→ Exercise prompt: Could the data below be retyped exactly, without its pictures?

→ Dataset content:
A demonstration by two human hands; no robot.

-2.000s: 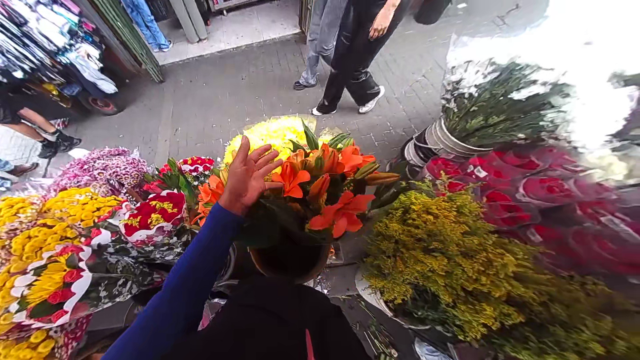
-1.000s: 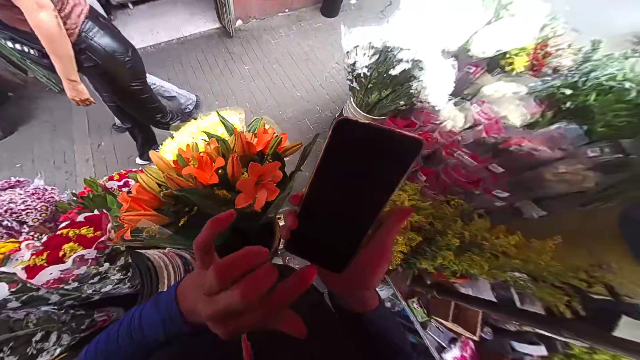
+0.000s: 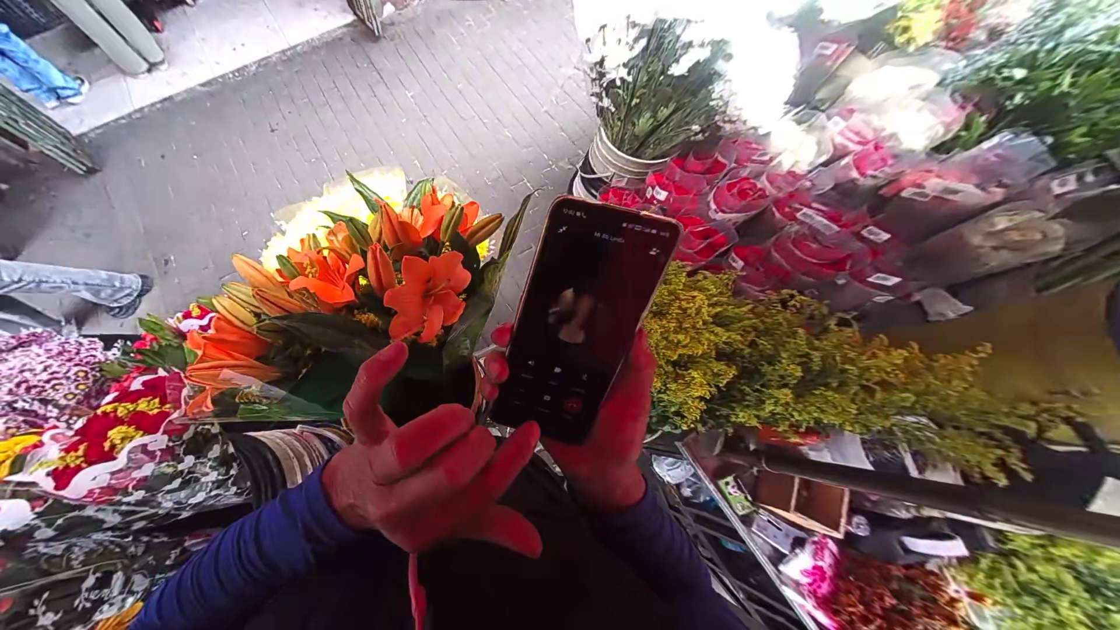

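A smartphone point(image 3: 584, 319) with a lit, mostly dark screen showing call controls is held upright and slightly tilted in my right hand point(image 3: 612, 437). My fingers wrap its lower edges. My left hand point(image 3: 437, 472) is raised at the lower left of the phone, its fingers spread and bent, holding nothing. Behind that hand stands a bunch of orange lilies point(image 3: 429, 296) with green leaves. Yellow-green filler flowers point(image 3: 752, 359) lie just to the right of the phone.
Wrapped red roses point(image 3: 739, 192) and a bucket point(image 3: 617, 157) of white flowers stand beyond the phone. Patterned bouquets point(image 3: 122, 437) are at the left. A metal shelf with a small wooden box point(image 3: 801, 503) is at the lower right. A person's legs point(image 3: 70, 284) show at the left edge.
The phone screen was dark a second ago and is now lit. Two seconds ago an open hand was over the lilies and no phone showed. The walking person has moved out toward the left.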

→ Output for this exercise:
A demonstration by two human hands; no robot.

-2.000s: 
-1.000s: 
+0.000s: 

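A smartphone point(image 3: 584, 319) with a lit, mostly dark screen showing call controls is held upright and slightly tilted in my right hand point(image 3: 612, 437). My fingers wrap its lower edges. My left hand point(image 3: 437, 472) is raised at the lower left of the phone, its fingers spread and bent, holding nothing. Behind that hand stands a bunch of orange lilies point(image 3: 429, 296) with green leaves. Yellow-green filler flowers point(image 3: 752, 359) lie just to the right of the phone.
Wrapped red roses point(image 3: 739, 192) and a bucket point(image 3: 617, 157) of white flowers stand beyond the phone. Patterned bouquets point(image 3: 122, 437) are at the left. A metal shelf with a small wooden box point(image 3: 801, 503) is at the lower right. A person's legs point(image 3: 70, 284) show at the left edge.
The phone screen was dark a second ago and is now lit. Two seconds ago an open hand was over the lilies and no phone showed. The walking person has moved out toward the left.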

What was produced is the complete output.